OK, I'll try to reproduce this that way.

Comment 19 Karel Volný 2015-02-02 13:34:22 UTC
(In reply to Zbigniew Jędrzejewski-Szmek from comment #18)
> (In reply to Karel Volný from comment #0)
> > and I was unable to even reboot
> 'systemctl reboot -f' and 'reboot -f' should work even when systemd has
> segfaulted.
> The advantage is that disks are synced.

nice, I haven't noticed it now accepts this option ... and does it have any advantage over the SysRq method?

Comment 20 Zbigniew Jędrzejewski-Szmek 2015-05-20 14:13:34 UTC
(In reply to Karel Volný from comment #19)
> nice, I haven't noticed it now accepts this option ... and does it have any
> advantage over the SysRq method?
It might be easier to use, since with sysrq you have to first sync and remount ro, wait for the kernel to print the message that this is done, and then reboot. It also might be easier over ssh and similar. Finally, sysrq reboot is disabled by default.

Comment 21 Fedora End Of Life 2015-11-04 11:53:42 UTC
This message is a reminder that Fedora 21 is nearing its end of life.
Approximately 4 (four) weeks from now Fedora will stop maintaining
and issuing updates for Fedora 21. It is Fedora's policy to close all
bug reports from releases that are no longer maintained. At that time
this bug will be closed as EOL if it remains open with a Fedora  'version'
of '21'.

Package Maintainer: If you wish for this bug to remain open because you
plan to fix it in a currently maintained version, simply change the 'version' 
to a later Fedora version.

Thank you for reporting this issue and we are sorry that we were not 
able to fix it before Fedora 21 is end of life.

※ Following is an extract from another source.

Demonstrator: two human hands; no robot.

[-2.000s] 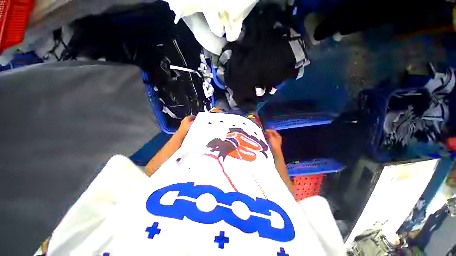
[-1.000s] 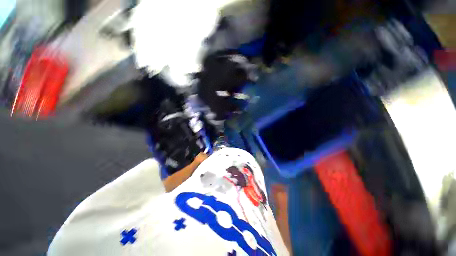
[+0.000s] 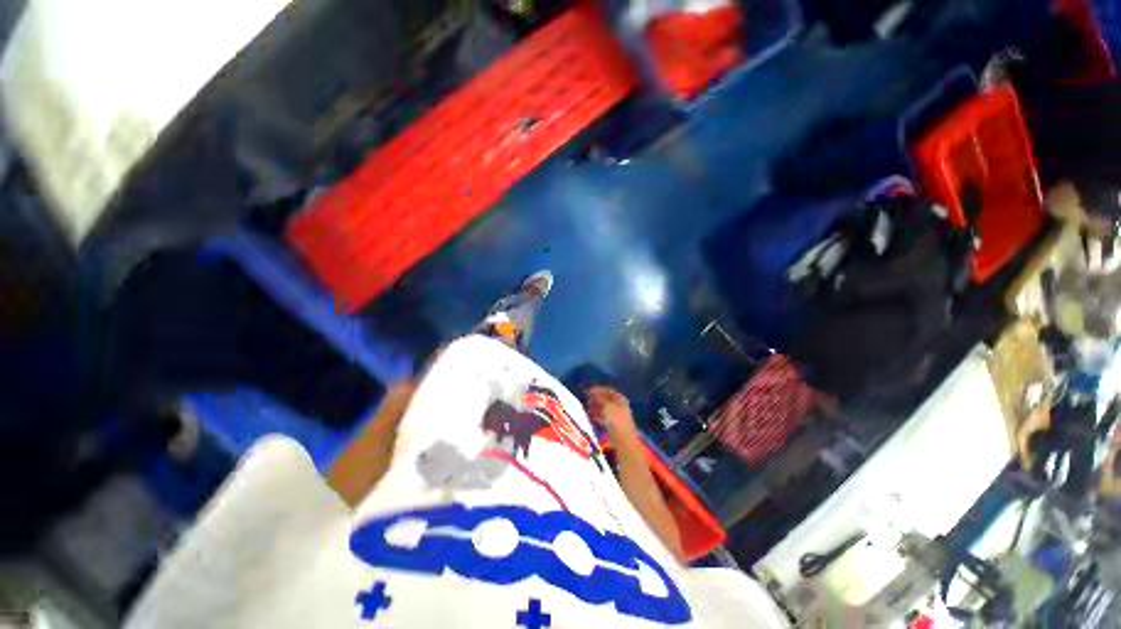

If you would still like 
to see this bug fixed and are able to reproduce it against a later version 
of Fedora, you are encouraged  change the 'version' to a later Fedora 
version prior this bug is closed as described in the policy above.

Although we aim to fix as many bugs as possible during every release's 
lifetime, sometimes those efforts are overtaken by events. Often a 
more recent Fedora release includes newer upstream software that fixes 
bugs or makes them obsolete.

Comment 22 Fedora End Of Life 2015-12-02 05:11:30 UTC
Fedora 21 changed to end-of-life (EOL) status on 2015-12-01. Fedora 21 is
no longer maintained, which means that it will not receive any further
security or bug fix updates. As a result we are closing this bug.

If you can reproduce this bug against a currently maintained version of
Fedora please feel free to reopen this bug against that version. If you
are unable to reopen this bug, please file a new report against the
current release. If you experience problems, please add a comment to this
bug.

Thank you for reporting this bug and we are sorry it could not be fixed.